In this video, we demonstrate the interaction between proteins and artificial phospholipid vesicles using quantitative flow cytometry. The binding of fluorescently-labeled proteins to fluorescently-labeled phospholipid vesicles increases the mean fluorescence intensity, and this increase is detected by a flow cytometer.
Protocol
1. Detection of protein-lipid interaction by flow cytometry
Kinetic binding experiments
Dilute phospholipid vesicles in Tyrode's buffer (20 mM HEPES, 150 mM NaCl, 2.7 mM KCl, 1 mM MgCl2, 0.4 mM NaH2PO4, 2.5 mM CaCl2, 5 mM glucose, 0.5% BSA, pH 7.4) to a concentration of 1 µM and total volume of 250 µL.

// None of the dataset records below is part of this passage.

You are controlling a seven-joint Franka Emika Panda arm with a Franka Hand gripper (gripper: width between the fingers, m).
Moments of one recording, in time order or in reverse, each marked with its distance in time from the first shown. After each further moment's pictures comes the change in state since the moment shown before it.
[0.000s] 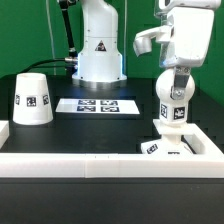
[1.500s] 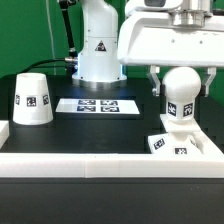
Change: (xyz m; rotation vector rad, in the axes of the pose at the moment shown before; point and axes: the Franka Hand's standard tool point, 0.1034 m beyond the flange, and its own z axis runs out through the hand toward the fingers) arm 0.012 -0.006 -0.002 0.011 0.106 1.438
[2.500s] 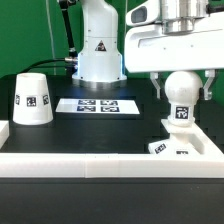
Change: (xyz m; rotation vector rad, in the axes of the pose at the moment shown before) arm -0.010 -0.006 0.004 0.040 -0.108 0.829
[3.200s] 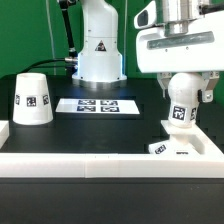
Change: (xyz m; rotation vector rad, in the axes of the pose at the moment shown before) arm -0.003 -0.003 0.001 0.004 -0.020 0.200
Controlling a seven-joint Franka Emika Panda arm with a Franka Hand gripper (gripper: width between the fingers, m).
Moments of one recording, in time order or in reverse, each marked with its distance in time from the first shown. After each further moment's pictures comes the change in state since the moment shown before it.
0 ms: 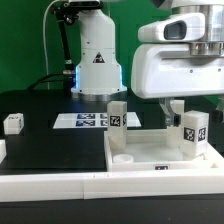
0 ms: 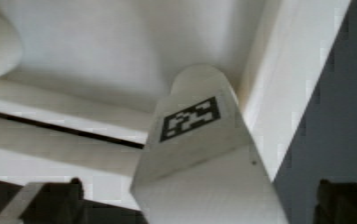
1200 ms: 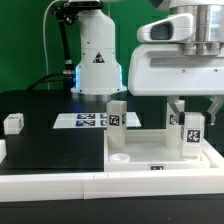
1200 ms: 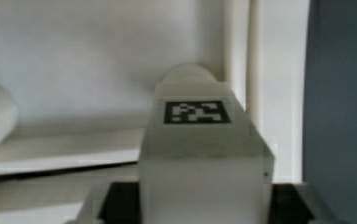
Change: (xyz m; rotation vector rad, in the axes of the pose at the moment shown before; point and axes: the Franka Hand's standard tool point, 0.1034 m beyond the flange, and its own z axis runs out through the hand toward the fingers) arm -0.001 0.005 0.001 0.010 0.010 0.530
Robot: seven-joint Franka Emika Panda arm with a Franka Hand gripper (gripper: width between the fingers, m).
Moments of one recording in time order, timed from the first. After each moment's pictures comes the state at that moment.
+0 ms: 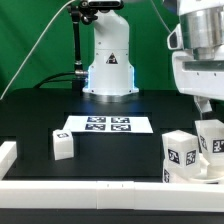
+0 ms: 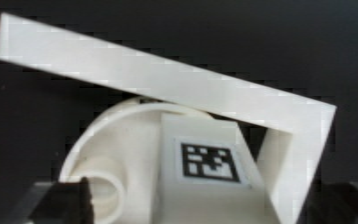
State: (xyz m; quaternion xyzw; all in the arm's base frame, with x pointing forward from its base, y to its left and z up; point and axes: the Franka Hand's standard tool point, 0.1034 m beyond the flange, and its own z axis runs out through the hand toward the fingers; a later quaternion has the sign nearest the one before) arm 0.619 0.125 0.100 -0.79 0.60 0.01 0.11
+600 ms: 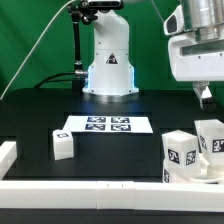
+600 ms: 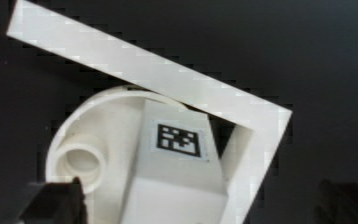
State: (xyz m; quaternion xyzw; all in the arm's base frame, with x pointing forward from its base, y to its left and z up) arm 0.623 0.127 0.118 -0.83 0.54 -0.01 0.12
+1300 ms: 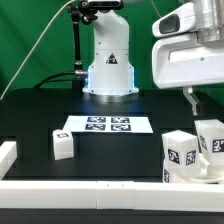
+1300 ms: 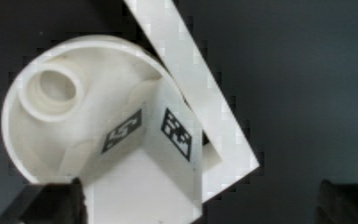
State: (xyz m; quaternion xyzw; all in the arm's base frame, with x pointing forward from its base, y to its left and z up) arm 0.623 0.128 0.116 -0.97 0.24 -0.05 0.10
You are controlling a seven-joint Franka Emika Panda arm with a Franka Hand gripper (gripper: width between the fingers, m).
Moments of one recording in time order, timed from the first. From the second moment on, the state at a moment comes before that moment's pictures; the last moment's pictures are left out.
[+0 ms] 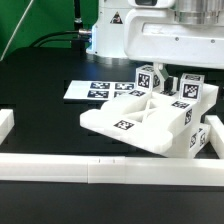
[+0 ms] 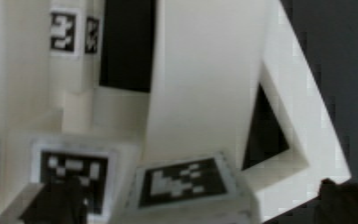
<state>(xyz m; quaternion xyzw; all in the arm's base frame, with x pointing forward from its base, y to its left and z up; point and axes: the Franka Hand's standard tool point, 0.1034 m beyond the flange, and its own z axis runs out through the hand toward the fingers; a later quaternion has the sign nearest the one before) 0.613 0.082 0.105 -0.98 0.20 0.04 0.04</state>
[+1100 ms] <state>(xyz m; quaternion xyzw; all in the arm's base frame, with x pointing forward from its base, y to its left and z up) 0.613 0.074 0.105 -0.99 0.11 0.04 0.03</state>
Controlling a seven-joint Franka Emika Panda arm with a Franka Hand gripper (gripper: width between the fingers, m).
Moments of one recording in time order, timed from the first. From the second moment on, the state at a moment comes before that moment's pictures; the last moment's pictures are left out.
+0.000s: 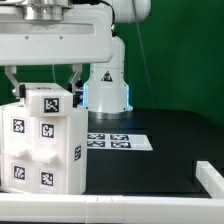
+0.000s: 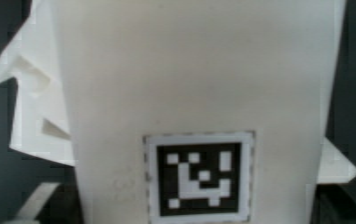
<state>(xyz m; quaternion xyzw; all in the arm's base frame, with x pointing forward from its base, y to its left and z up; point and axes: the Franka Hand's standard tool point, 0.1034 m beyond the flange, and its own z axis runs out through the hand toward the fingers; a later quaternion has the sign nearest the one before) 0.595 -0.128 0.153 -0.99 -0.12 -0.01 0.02</state>
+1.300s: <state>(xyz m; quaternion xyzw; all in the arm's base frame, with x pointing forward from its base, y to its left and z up) 0.595 -0.132 0.154 -0.95 0.31 0.00 0.04</state>
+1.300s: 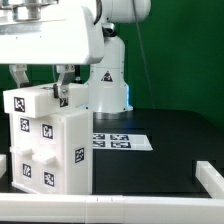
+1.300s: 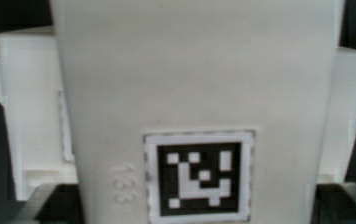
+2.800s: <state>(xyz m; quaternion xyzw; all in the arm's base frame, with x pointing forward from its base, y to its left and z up) 0.600 -0.114 0.154 -0.71 0.70 0.03 0.07</state>
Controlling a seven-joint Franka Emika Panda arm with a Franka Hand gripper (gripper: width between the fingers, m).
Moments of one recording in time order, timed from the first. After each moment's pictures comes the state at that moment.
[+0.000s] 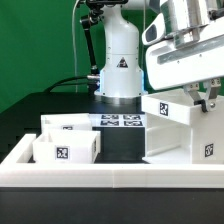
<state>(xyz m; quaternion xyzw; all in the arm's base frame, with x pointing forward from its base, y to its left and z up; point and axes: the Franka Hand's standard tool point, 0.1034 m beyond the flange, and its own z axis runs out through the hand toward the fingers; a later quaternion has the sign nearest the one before) 0.633 0.087 0.108 -0.85 0.50 -0.07 0.13</state>
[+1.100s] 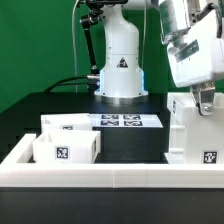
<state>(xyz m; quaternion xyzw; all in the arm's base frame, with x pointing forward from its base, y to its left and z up) 0.651 0.080 0.109 -0.70 0.70 -0.03 0.14</state>
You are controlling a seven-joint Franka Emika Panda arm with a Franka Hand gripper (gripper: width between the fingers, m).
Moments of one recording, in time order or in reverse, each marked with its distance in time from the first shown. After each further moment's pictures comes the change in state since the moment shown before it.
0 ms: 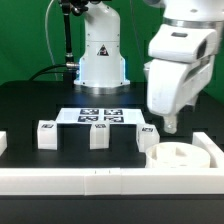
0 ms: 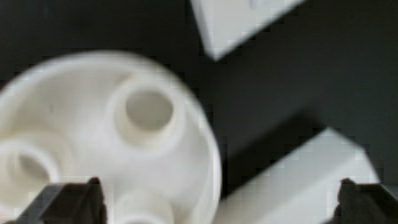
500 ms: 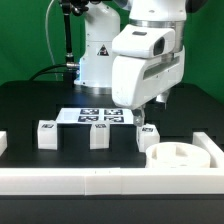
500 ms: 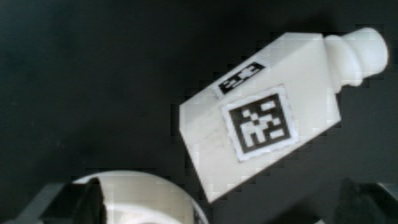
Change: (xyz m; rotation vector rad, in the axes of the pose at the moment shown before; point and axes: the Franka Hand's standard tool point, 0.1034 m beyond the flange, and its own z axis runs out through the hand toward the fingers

Mix fluorescent-labeled coagulation factor X (fX-fd) from step 1 at a concentration of 500 nM with the phospholipid vesicles from step 1.1.1 in a 1:1 ratio (final vesicle concentration 0.5 µM, fX-fd concentration is 250 nM of fX) to a total volume of 500 µL.
Immediately inject the 500 µL of the mixed suspension (~20 min for analysis with a low flowing rate) into the flow cytometer. Use a low flow rate and ensure that the threshold for channel FL2 (excitation 488 nm, emission filter 585/42 nm) is as value 200. Measure the mean fluorescence in channel FL4 (excitation 633 nm, emission filter 660/20) for the fluorescence dye from the Table of Materials. NOTE: Choose a cytometer without an autosampler. This will speed up the process of injection of the sample into the measuring cell.
When saturation of binding is achieved (no significant increase in fluorescence within 5 min), rapidly dilute the sample 20-fold with Tyrode's buffer, and monitor the dissociation until baseline fluorescence is reached (complete dissociation) or until a plateau is reached (no significant decrease in fluorescence within 5 min). NOTE: As a control, add 10 µM EDTA and monitor complete dissociation for 5 min.